Recall that a semiring is a set $R$ equipped with two binary operations, denoted $+$, and $\cdot$ and called addition and multiplication, satisfying the ring (or rng) axioms except that there may or may not be either be a zero nor a negative nor an inverse, for which reason do check.

Definition

An idempotent semiring (also known as a dioid) is one in which addition is idempotent: $x + x = x$, for all $x\in R$.

Terminology

The term dioid is sometimes used as an alternative name for idempotent semirings.

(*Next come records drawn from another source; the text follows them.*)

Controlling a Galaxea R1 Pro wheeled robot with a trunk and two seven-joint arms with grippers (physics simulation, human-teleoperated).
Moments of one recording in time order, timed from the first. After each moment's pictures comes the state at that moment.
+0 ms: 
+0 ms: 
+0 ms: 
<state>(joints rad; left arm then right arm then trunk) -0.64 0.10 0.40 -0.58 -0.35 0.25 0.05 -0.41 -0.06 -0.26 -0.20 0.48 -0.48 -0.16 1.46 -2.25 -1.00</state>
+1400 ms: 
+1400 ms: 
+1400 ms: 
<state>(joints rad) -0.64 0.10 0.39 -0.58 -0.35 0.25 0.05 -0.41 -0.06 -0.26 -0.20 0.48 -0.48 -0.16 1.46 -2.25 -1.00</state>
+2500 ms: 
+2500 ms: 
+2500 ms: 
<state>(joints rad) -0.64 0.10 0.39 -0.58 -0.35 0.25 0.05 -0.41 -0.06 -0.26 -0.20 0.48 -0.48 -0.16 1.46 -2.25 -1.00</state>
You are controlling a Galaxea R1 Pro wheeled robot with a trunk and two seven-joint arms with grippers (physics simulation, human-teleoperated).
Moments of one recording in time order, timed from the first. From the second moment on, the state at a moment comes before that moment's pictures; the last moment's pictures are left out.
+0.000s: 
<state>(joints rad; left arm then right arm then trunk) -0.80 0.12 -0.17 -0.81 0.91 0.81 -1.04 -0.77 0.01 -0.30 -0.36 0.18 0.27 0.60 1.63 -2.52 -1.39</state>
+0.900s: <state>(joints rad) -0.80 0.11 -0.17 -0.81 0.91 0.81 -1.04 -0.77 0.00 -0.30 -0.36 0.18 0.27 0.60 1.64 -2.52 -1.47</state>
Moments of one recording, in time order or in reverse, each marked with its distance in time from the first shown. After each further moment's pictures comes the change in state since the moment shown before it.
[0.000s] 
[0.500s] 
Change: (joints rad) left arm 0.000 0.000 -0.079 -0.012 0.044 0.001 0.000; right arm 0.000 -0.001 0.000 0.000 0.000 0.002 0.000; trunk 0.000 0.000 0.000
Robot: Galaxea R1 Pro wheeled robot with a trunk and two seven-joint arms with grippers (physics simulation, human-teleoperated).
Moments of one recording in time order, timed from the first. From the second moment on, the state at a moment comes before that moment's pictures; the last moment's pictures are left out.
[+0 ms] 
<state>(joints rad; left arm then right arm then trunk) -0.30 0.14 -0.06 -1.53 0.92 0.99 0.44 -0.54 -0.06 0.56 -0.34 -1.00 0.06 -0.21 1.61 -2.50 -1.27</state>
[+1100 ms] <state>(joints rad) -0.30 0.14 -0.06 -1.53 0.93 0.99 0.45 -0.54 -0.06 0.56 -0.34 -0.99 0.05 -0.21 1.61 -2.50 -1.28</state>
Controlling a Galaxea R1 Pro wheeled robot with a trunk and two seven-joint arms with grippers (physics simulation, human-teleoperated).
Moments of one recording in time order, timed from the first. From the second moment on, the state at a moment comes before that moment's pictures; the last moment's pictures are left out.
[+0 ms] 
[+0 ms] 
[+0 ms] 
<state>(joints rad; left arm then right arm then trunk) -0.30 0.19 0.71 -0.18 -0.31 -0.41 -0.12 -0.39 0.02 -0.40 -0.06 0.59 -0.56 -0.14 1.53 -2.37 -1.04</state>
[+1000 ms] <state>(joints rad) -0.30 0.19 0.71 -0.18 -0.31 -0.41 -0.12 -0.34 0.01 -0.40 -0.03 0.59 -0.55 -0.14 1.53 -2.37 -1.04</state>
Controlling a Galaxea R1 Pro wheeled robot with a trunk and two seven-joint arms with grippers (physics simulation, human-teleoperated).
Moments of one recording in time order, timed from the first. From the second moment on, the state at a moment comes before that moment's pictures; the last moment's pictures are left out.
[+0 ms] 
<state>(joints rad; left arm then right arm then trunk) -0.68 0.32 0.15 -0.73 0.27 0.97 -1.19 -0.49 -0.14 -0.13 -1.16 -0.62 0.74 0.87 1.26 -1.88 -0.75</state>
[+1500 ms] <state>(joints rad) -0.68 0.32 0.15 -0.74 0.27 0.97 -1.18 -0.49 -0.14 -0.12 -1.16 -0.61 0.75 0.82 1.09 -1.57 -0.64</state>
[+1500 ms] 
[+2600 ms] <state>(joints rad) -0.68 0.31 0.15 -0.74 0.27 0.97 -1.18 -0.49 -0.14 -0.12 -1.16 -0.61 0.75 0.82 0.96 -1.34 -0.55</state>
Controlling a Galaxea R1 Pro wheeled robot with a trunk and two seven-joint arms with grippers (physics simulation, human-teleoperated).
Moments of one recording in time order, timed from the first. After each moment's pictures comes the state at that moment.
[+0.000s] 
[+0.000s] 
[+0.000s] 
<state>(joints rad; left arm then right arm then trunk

From now on we will assume that the semiring, $S$, has a neutral element $\varepsilon$ for + and one $e$ for $\cdot$. Moreover we assume that for all $s\in S$, $s\cdot \varepsilon =\varepsilon s = \varepsilon$.

Properties

On an idempotent semiring, $S$, there is a partial order given by

$x \leq y : \iff x + y = y.$

To check transitivity observe that $x \leq y$ and $y \leq z$ imply $z \stackrel{y \leq z}{=} y + z \stackrel{x \leq y}{=} (x + y) + z = x + (y + z) \stackrel{y \leq z}{=} x + z$. Due to idempotence the addition is a join with respect to this partial order: take a $z$ such that $x\leq z$ and $y\leq z$, then $z = z + z = x + z + y + z = x + y + z$. The partial order is preserved by multiplication.

Examples

Any quantale is an idempotent semiring, or dioid, under join and multiplication.

The set of languages over a given alphabet $A$ forms an idempotent semiring in which $L + L' = L \cup L'$ and multiplication is given by concatenation. In fact this is a quantale $P(A^\ast)$ where the multiplication is the $\mathbf{2}$-enrichedDay convolution product induced from the monoid multiplication of the free monoid $A^\ast$.

Given an idempotent semiring $R$ one can form the weak interval extension$I(R)$. This is the idempotent semiring defined on all close intervals$[x, y] = \{ z \in R \mid x \leq z \leq y \}$ by the operations $[x, y] + [x', y'] = [x + x', y + y']$ and $[x, y] \cdot [x', y'] = [x \cdot x', y \cdot y']$. The multiplicative unit is given by $[1,1]$ and, if $R$ has an additive unit $0$, an additive unit is given by $[0,0]$.